Now for the bad news. The blow came from the right. The vote is not against the fact that the EU is to be described most favourably as a guided democracy. As Cameron recognised in his negotiations, democratisation would be opposed by his Eurosceptics (not to mention UKIP) as they would recognise it as legitimising union. Those who voted Leave voted essentially against Europe as such. Despite the word “democracy” being bandied by its advocates, Brexit was above all a nationalist vote, and, from the result, an English nationalist vote. The position of England in the world decided the fact that the European project was opposed increasingly and overwhelmingly on grounds xenophobic and racist. In today’s (27/06) Irish Times, an ornament of the diaspora, Rory Fitzgerald raves about how Brexit is the start of a democratic process to win self-determination for Europe’s nations from the EU. He does not name two of his most prominent fellow thinkers, Marine Le Pen and Geert Wilders. Apart from the obvious flaws in their democratic credentials, each represents a stronger country in the union. They would leave Germany alone to metropolise the weaker countries. This will leave Europe to be split between western and central-eastern spheres of influence, as before the First World War. One incipient imperialist state will be replaced by rival imperialist blocs once more.

This was always clear enough, yet it did not stop the larger part of the British broad left, including the Communist Party and parts of left Labour from campaigning for Brexit. Of course, the CP claims to believe that a socialist society can be “actually achieved” within a nation state. What of its fellow left Brexiteers? It appears that they saw the EU as an oppressive nation state that blocked progressive innovations by its members. In fact, the EU is not a state, much as its governors would like it to become one. It is an administrative body for finance capital, with no coercive arm. When it humiliated Greece, it had no Panzers, just finance capital’s routine withdrawal of credit and the inexperience and spinelessness of that country’s elected ministers. Moreover, Britain is not Greece; in or out of the EU, it is in a strong position to defy the Union’s dictats with impunity. The capitalist politicians who preach Brexit know that that that union has performed a useful function as a scapegoat for their own chosen austerity policies. They moved still to break from it because of its “rules and regulations”, more specifically (outside UKIP they are not itemised) those rules and regulations protecting women’s rights, the environment and, of course, work conditions, all of which stand in the way of the profit maximisation that they see as necessary to economic growth for them and then perhaps their employees. They could not repeal these without opposition from above (the EU) and below (the working people). Now they need only fear the latter, rely on the workers movement’s supine leaders and on the fear of immigrants as the real enemy. If this seems far-fetched, it is only necessary to remember how the industrial bosses of Ulster used sectarianism as a productive force. The one bright spot in that comparison is that the Ulster bosses were able to grow as part of a world growing industrial capitalism; today’s Eurobosses have a diminishing share of the international market. In or out of the EU, their dominance will see austerity getting worse, and resistance to it increasing.

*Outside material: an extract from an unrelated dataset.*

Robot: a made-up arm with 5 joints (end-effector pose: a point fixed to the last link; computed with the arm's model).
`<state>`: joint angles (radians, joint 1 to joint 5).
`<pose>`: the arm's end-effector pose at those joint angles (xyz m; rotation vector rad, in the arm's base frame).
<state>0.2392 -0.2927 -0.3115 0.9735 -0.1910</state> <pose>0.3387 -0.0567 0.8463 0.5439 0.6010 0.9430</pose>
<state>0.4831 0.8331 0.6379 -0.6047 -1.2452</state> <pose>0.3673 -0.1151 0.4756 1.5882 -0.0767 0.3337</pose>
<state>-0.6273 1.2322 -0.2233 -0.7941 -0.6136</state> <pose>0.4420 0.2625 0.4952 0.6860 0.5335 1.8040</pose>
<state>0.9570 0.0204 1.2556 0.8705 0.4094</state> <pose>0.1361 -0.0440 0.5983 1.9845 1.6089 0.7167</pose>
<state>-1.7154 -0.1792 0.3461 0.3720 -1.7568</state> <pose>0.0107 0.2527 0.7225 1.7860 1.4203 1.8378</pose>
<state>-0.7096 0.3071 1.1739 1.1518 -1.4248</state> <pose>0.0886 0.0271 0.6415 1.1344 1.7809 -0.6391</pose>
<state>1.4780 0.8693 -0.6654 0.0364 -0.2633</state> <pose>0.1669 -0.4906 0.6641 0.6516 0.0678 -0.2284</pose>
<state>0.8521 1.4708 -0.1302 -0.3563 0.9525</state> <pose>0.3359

So: how to fight back? The call for a Europe-wide Anti-Austerity campaign is correct in itself but it has to be a genuine united front and not just a cover for one particular international group. There are more specific problems in such a construction. Post Brexit, it is likely that it will be opposed by more determined and openly nationalist (if not xenophobic) governments. On past form, the official working class leaderships will fail to oppose them adequately if, indeed, they don’t capitulate altogether. (Already the Anti-Corbynites are calling for their party to “recognise genuine working class concerns” about immigration.) To win, these fakirs must be recognised as being as much enemies of the class they claim to represent as the old soviet bureaucrats.

After Brexit, working class resistance will be more difficult. It will not be impossible.